From his experiences as President Barack Obama’s former personal aide, Reggie Love said in an on-campus lecture Monday that, when dealing with crisis, people must be empathetic, understand their opponents’ points of view and allow them to express their feelings.
Known as President Obama’s “body man,” Love spoke to about 50 people at the Student Activity Center auditorium as he shared his experiences and life lessons as a personal aide.
Love worked in that position alongside the president from the 2008 campaign until 2011, when he left his position to complete his MBA at the University of Pennsylvania. Love said it is important for people to focus on how they can negotiate with each other.
“It may not be an equivalent one-to-one swap, but the gesture is typically appreciated,” Love said. “I think solutions are important, but, in some cases, there’s not an actual solution out there that is going to be 100-percent [admissible] to all parties within the ecosystem.”
Love said he began his work in politics after becoming a staff assistant in then-U.S. Sen. Obama’s office. He worked in the mail room, where he received what he called his “big break” by digitizing the mailing process for every letter received and sent back to constituents. People working on Obama’s campaign then promoted Love to work as Obama’s personal aide during the 2008 presidential campaign.
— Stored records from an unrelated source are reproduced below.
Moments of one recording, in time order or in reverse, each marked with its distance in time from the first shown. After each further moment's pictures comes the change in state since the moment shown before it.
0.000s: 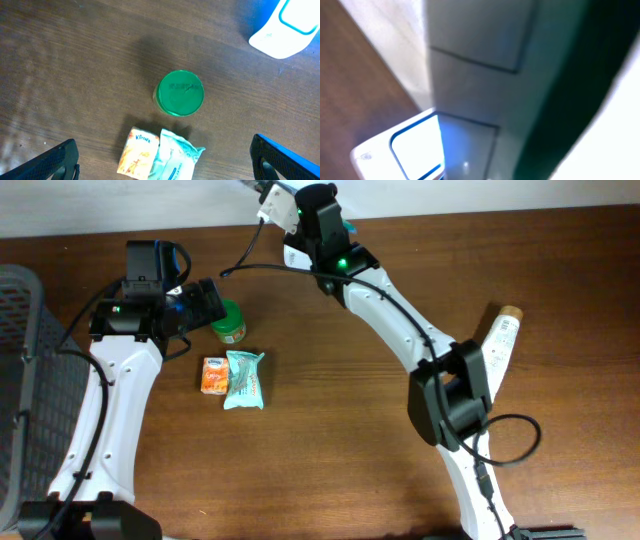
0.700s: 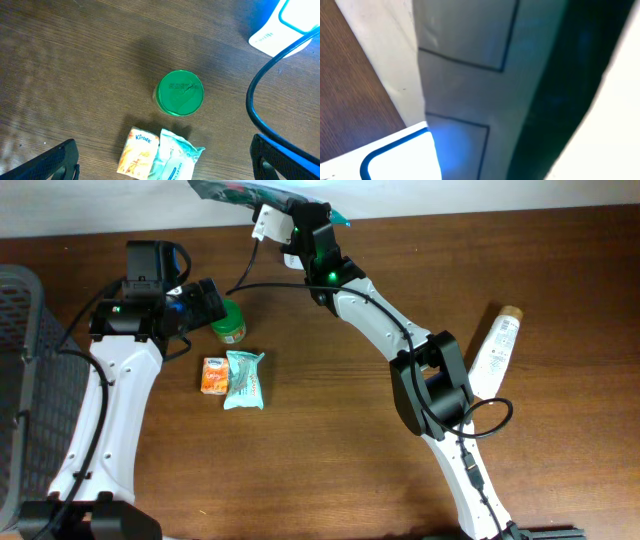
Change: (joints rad) left arm 0.000 0.000 0.000 0.000 0.000 0.000; right arm 0.000 0.131 0.000 0.240 0.000 -0.178
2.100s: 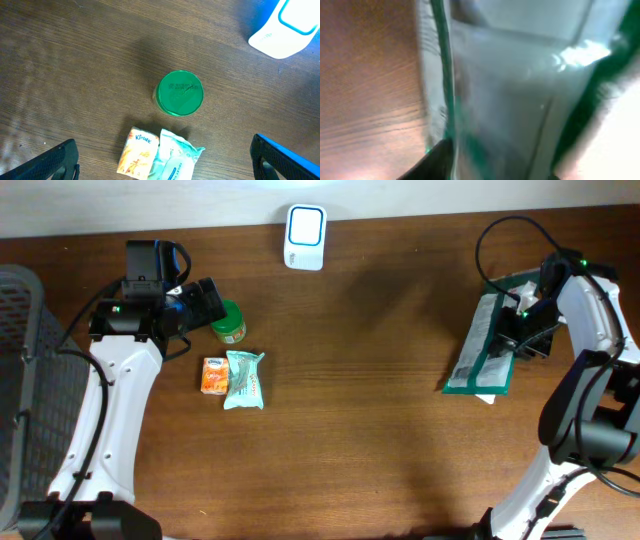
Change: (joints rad) left arm 0.000 0.000 0.001 -0.001 0.000 0.000; right arm -0.820 -0.443 -0.483 -1.368 -0.411 1.090
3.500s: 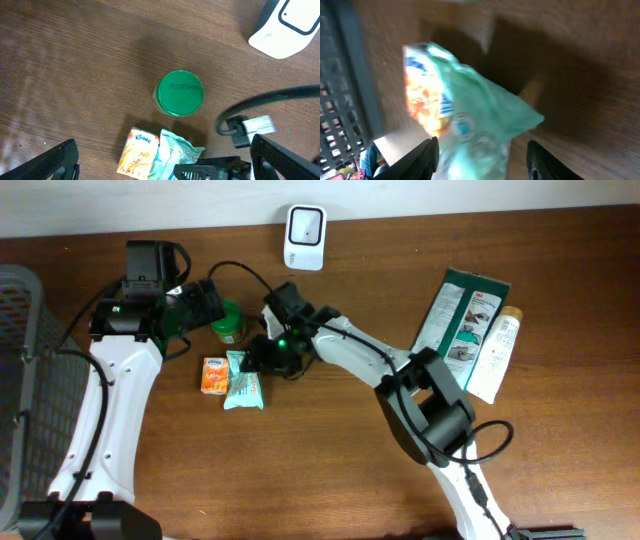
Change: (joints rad) left arm 0.000 0.000 0.000 0.000 0.000 0.000; right arm 0.976 0.283 0.116 0.695 -0.420 0.544
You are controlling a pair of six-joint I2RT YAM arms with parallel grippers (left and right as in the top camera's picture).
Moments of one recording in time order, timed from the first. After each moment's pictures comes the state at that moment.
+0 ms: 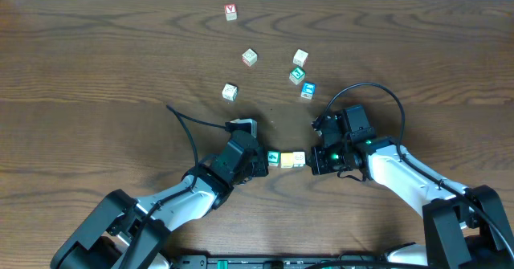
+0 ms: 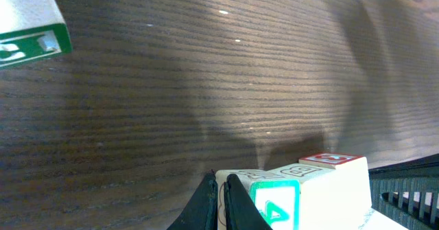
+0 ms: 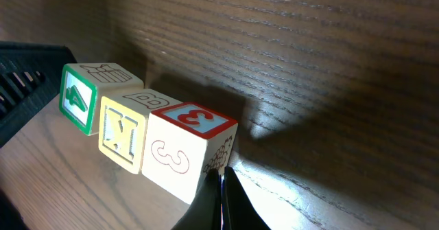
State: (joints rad) left arm -0.68 1.55 0.49 0.25 0.08 -0.77; right arm 0.32 1.57 0.68 -0.36 -0.46 0.20
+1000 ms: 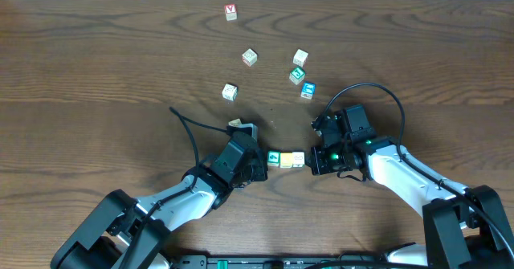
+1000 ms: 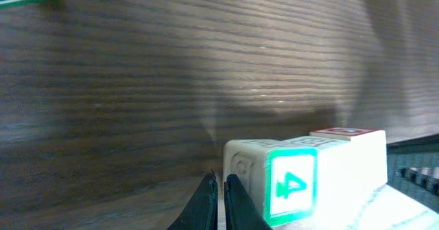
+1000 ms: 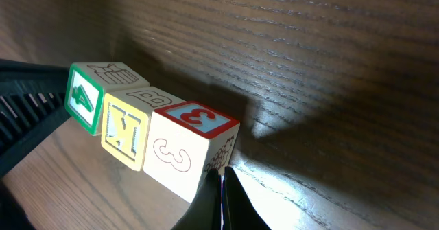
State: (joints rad) left arm -0.68 1.55 0.49 0.19 0.14 -0.77; right arm 0.32 1.57 0.68 -0.36 -0.47 0.20
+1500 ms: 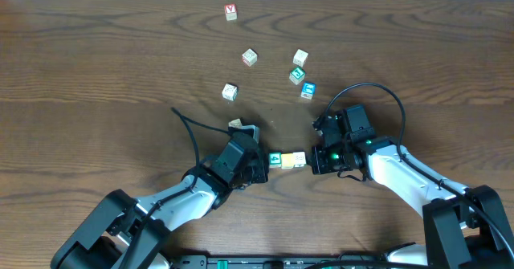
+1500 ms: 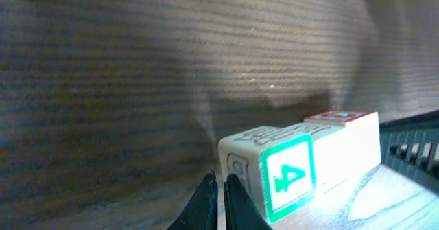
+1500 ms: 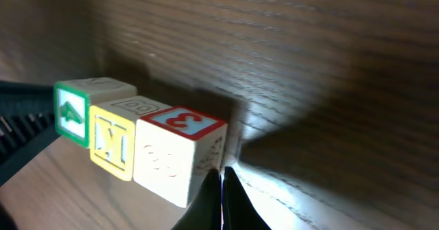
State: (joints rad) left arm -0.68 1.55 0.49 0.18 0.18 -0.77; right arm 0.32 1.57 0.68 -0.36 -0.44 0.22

Love said, in Washington, D.C., everyone is constantly keeping score against another, and people hold grudges over legislation or projects not passed.
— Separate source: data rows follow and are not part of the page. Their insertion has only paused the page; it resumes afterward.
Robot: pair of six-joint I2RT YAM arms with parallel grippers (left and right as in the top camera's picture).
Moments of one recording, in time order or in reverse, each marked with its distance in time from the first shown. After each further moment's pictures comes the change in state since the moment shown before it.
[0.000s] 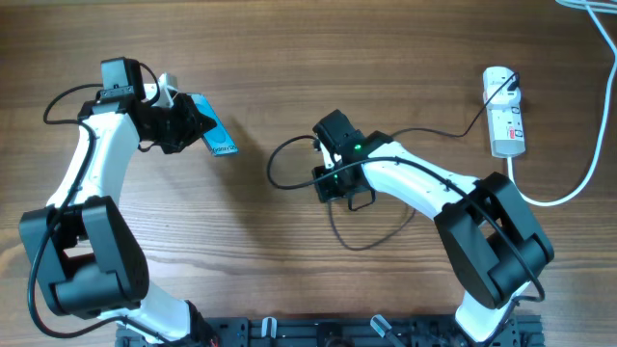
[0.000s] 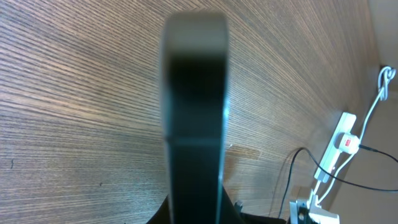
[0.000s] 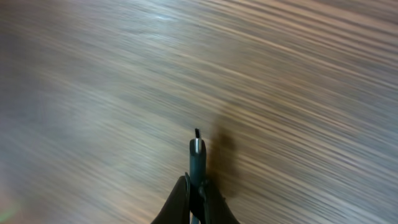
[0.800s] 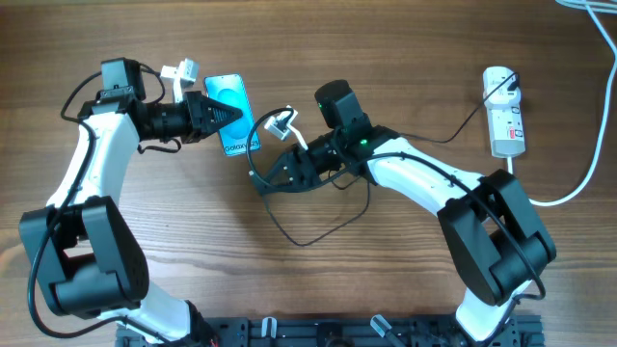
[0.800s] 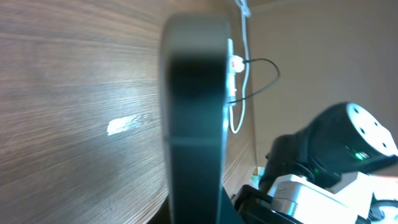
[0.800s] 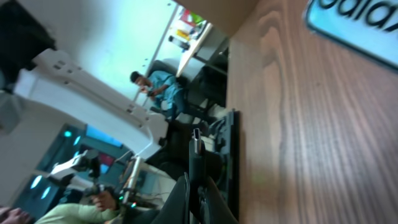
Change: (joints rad) left arm 0.000 0.000 0.000 -0.012 0.550 0.360; right arm -0.037 0.004 0.005 0.597 -1.155 -0.025
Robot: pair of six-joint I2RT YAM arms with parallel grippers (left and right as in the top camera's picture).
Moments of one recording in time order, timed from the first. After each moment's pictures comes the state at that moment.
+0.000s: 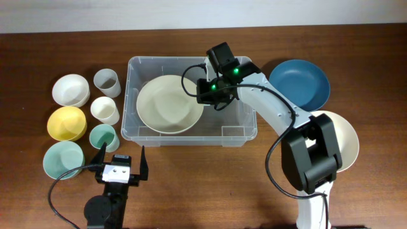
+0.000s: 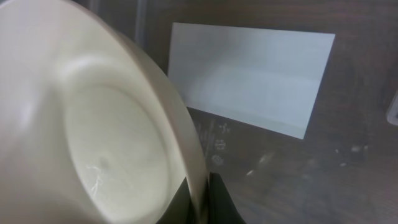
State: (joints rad) left arm -0.01 0.02 0.01 -0.08 0.05 0.18; right arm 0.46 2.12 1.71 -0.73 -0.38 0.45
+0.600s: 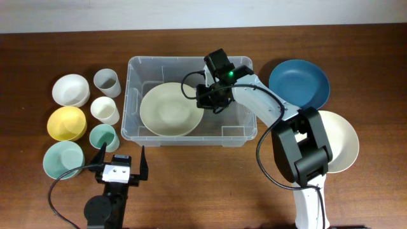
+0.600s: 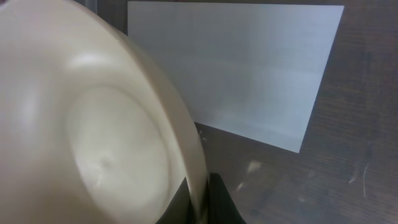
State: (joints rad) left arm -0.01 0.02 0.01 -0.07 0.05 0.18; right arm 0.46 2.20 1.71 -0.71 -0.38 0.45
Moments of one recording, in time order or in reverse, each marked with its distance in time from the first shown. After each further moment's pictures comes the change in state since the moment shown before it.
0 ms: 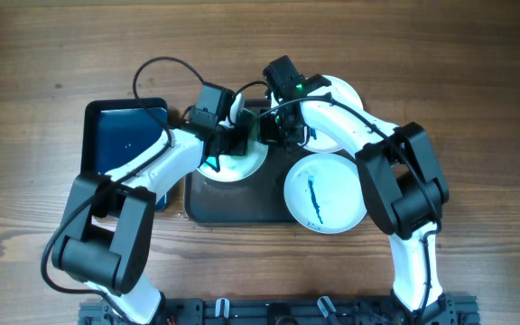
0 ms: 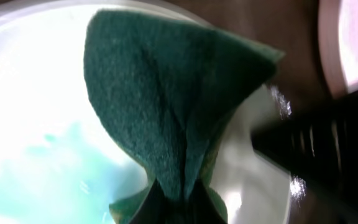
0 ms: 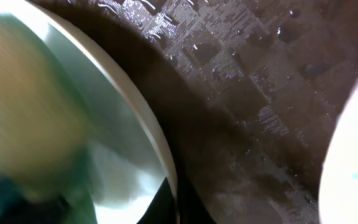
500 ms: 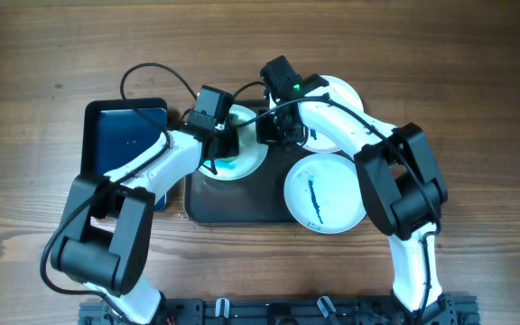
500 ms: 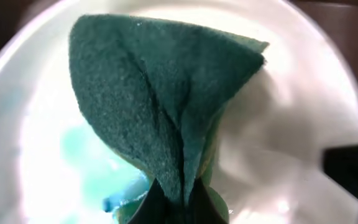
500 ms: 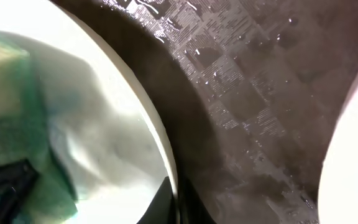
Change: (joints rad) left arm 0.004 -0.005 -0.015 -0.058 -0.154 -0.138; right arm 0.008 0.000 0.009 -0.007 0.027 -0.009
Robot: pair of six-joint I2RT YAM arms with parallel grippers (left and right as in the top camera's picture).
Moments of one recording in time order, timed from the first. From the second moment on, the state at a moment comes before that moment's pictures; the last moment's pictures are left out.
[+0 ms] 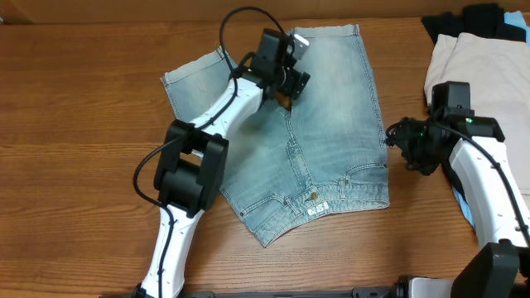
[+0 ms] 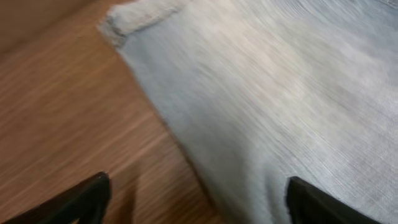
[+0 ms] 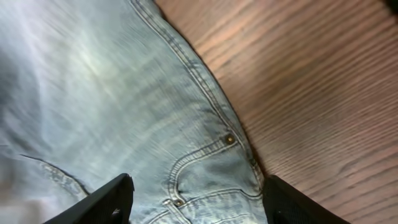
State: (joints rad) left arm -0.45 2.41 1.91 -0.28 0.09 0.16; right arm -0.11 1.51 1.14 -0.92 -0.15 0.57
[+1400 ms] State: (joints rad) left arm -0.27 2.42 1.95 -0.75 -0.26 -0.03; right arm -0.05 1.51 1.14 -0.90 -0.15 0.57
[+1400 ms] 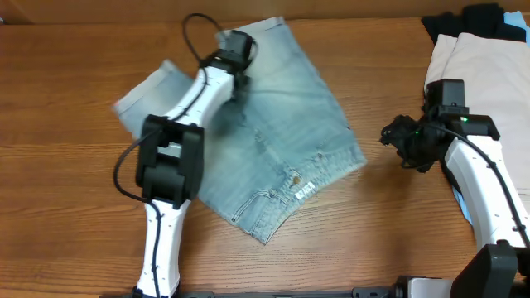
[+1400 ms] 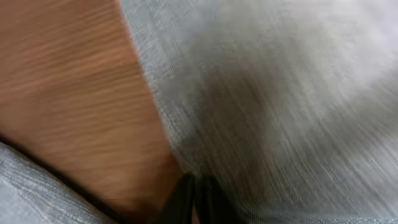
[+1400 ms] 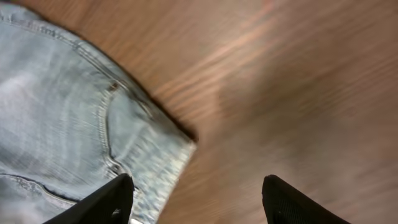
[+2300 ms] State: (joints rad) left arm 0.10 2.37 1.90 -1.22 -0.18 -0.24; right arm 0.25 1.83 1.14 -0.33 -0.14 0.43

“Ultimately, it doesn’t allow you to move forward when that thing happened a long time ago,” Love said. “A lot of people aren’t able to move on to the next play because they are so focused on that last thing that happened adversely to them.”
Maria Nunez, journalism sophomore and publicity officer for Campus Event and Entertainment, said she appreciated Love’s focus on having a passion in life with future jobs and opportunities.
“He didn’t just focus on the politics but just life in general, like how you should love what you do,” Nunez said.
Biology junior Barron Preston said Love provided the perfect insight into working in the political world.
“This just inspires me more to do something in politics,” Preston said. “The experiences Love expressed and the lessons he learned from being in politics just makes me even more passionate about wanting to use that experience to create change.”